American Dailies Down 5 Percent

November 3, 2010 • Newsroom Management • by

Image by Vincent Desjardins

“It is a priveledge to be a journalist in this country.”

And yet never has there been so much pessimism about journalism and its future than in these times. These are the words of Charles L. Overby, Chairman of the Freedom Forum and Diversity Institute – an independent foundation that strives to defend and safeguard the Constitution’s First Amendment – and CEO of the Newseum, the interactive museum on the history of journalism in Washington D.C.
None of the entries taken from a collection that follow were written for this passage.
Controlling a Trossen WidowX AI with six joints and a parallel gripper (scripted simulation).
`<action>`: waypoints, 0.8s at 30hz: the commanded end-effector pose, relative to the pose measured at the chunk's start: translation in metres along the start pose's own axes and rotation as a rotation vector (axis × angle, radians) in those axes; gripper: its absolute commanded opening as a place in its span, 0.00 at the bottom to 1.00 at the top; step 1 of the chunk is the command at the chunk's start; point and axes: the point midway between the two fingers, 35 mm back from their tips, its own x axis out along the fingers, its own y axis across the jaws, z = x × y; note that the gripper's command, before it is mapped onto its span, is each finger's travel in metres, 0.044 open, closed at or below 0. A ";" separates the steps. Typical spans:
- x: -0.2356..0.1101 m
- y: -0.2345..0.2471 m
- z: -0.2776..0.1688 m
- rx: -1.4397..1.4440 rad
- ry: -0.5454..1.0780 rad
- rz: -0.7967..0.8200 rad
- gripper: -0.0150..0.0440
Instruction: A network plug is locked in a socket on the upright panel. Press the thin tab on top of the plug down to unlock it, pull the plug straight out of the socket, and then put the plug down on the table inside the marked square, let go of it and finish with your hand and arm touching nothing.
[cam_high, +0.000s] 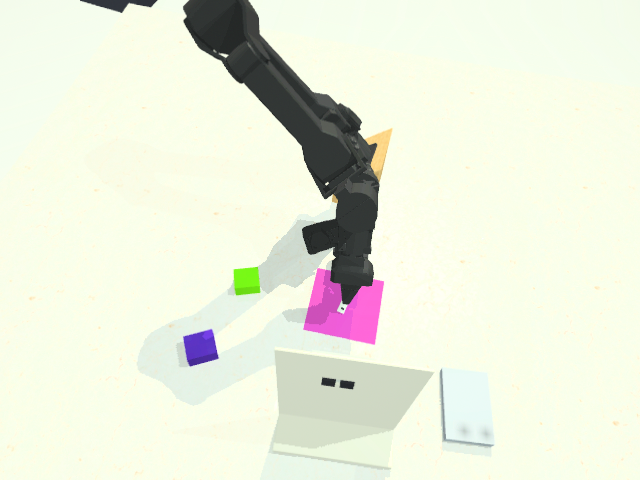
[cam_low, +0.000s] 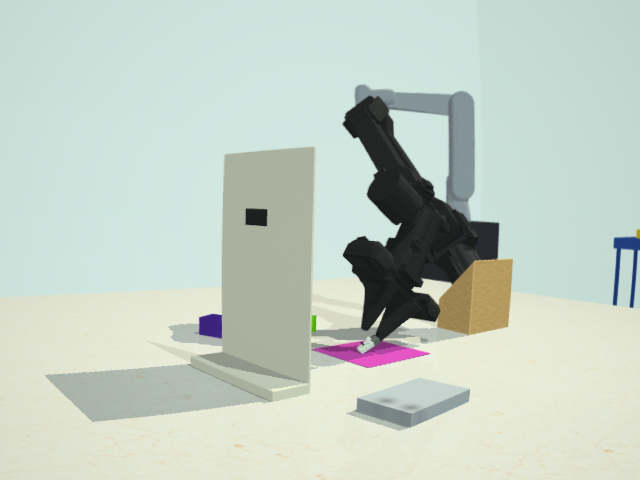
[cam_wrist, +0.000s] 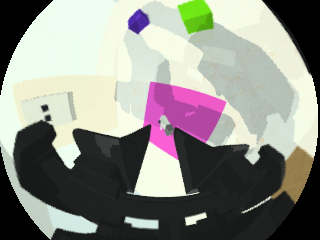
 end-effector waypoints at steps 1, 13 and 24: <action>-0.005 0.002 0.001 0.009 -0.004 0.004 0.52; -0.016 0.001 0.000 0.006 -0.003 0.003 0.52; -0.024 0.005 -0.002 0.005 0.000 0.002 0.52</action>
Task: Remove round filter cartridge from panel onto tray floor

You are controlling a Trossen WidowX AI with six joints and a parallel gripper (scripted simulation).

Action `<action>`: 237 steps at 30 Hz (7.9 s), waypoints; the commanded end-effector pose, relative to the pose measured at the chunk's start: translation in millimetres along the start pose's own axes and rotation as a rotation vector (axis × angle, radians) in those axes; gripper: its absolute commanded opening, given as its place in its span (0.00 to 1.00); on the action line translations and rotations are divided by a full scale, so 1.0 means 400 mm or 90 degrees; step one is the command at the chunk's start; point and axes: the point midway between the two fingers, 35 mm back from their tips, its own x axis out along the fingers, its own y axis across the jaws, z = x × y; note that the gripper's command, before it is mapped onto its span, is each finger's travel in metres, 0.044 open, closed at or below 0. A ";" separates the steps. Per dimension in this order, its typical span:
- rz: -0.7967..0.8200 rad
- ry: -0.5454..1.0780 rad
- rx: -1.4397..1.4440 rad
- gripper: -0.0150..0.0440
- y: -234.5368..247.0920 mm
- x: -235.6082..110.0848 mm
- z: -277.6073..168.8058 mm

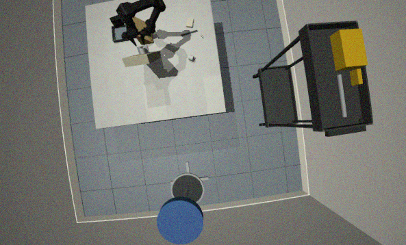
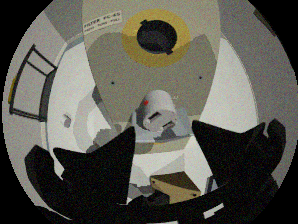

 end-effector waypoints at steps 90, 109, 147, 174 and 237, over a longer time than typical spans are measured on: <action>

In fact, the circulation figures of American dailies published in the Audit Bureau of Circulation are not very comforting: from April to September this year, 635 daily newspapers registered a decrease of 5 percent compared to the same period last year (the previous year’s decrease was even greater – 10 percent).  In particular, according to Overby’s information, the Washington Post lost 13 percent and the New York Times 8 percent.  The Wall Street Journal and USA Today are an exception, and confirm their positions as the most-read and most-sold newspapers – and their accounts are not in the red, they actually earn money.  Sunday editions on the other hand have seen a 4.5 percent drop and the edition with the largest readership is that of the NYT.

Overby believes the time has come for publishers to act and become the promoters of change, rather than suffering its consequences.  One of the greatest challenges, in his opinion, is to recover from one of our largest mistakes: offering content and news free on the Web.  Inverting the trend will not be easy for certain.  Publishers will have to explain to their readers why a product that, until now, has been available for free suddenly comes with a price.  And they shouldn’t be surprised if readers are reluctant.  It’s important to make audiences understand that a quality product, a unique product that translates to value, has a price.  This is also why copyright regulation must be introduced to protect content and force the brakes on news aggregators, he says.

Furthermore, Overby is hopeful about the future of journalism and of newspapers, even those in print. We haven’t heard the last word yet, especially as long as advertisers continue to prefer paper for their advertising and the press continues to control the agenda and the selection of news items.

Natascha Fioretti reports from Washington, where she attends the Edward R. Murrow Program for Journalists.